How can we shut down this site? There must be a way…
AI (and people that use it) shouldn’t get away with spreading misinformation to others.
How did you report it? Like most websites, I don’t see any “this is garbage/spam” category. From the available categories, I’m not sure which one fits it… “Unlawful content”? “Malicious websites”? “Unexpected offensive or harmful material”?
I don’t see it on Google, but some of us probably default to using DuckDuckGo, and that pulls most of its results from Bing, which must be showing it too.
As for solutions, on the short term either the affected search engines downrank the website or some actual OCaml docs compete in SEO for the same top spots.
On the long term, if similar behaviour continued the OCaml Foundation could file for trademark on the OCaml name and logo (I don’t see any), and enforce a trademark policy, potentially disputing the ocamlwiki domain name.

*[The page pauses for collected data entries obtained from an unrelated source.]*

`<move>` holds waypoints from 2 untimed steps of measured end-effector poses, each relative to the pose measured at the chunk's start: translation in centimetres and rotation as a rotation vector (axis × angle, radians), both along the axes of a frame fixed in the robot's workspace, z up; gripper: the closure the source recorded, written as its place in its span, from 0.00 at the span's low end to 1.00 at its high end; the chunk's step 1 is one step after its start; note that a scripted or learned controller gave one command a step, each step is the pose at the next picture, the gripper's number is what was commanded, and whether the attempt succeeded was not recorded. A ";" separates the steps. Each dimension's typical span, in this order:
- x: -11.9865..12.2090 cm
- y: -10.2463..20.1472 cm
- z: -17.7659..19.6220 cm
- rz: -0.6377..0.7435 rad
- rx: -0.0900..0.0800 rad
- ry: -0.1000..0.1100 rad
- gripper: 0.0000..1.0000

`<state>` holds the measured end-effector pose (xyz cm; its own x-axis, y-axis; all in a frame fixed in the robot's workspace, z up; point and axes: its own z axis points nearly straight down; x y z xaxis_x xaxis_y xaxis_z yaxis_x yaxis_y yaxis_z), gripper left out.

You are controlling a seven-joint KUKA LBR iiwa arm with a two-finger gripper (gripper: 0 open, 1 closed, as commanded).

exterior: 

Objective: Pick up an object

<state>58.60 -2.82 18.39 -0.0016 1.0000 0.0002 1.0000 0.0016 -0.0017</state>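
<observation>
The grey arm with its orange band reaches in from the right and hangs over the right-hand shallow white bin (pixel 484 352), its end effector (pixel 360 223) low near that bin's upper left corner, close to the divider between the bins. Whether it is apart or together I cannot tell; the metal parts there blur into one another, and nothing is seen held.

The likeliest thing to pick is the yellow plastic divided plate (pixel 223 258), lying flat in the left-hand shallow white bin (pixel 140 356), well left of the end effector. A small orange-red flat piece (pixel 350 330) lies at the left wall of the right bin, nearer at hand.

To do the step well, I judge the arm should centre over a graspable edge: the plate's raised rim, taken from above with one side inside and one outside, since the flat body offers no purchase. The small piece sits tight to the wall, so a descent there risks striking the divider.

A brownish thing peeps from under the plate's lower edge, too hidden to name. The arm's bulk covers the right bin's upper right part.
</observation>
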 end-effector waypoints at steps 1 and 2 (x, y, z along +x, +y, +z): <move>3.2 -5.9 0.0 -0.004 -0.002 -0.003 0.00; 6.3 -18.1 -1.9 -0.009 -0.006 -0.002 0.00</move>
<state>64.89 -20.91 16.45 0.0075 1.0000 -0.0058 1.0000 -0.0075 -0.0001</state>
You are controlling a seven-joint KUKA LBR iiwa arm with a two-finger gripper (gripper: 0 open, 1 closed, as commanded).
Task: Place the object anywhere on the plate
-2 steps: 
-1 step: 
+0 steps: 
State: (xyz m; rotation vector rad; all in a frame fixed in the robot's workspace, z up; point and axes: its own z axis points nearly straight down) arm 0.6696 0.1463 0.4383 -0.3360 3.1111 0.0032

These policies are sometimes controversial in open source, but a simple “can’t appropiate the OCaml name or logo for a content farm/misinformation” would be enough, no need to exclude good faith usage like, say, ocamlverse.
It seems Bing won’t do anything, here’s their reply:
The information in our index is discovered through an organic crawling process. A complex software algorithm determines how to present the results. These processes work best when we avoid manual manipulation of the data and instead let our software do the work. While this may occasionally produce non-relevant results, our system will adjust itself over time to remove irrelevant search term associations.
So spam will “magically” get sorted out by Bing over time, after it has already done enough damage.
Honestly, the “spam” category just seems to serve the purpose of telling them which automated message should be sent to the complainer.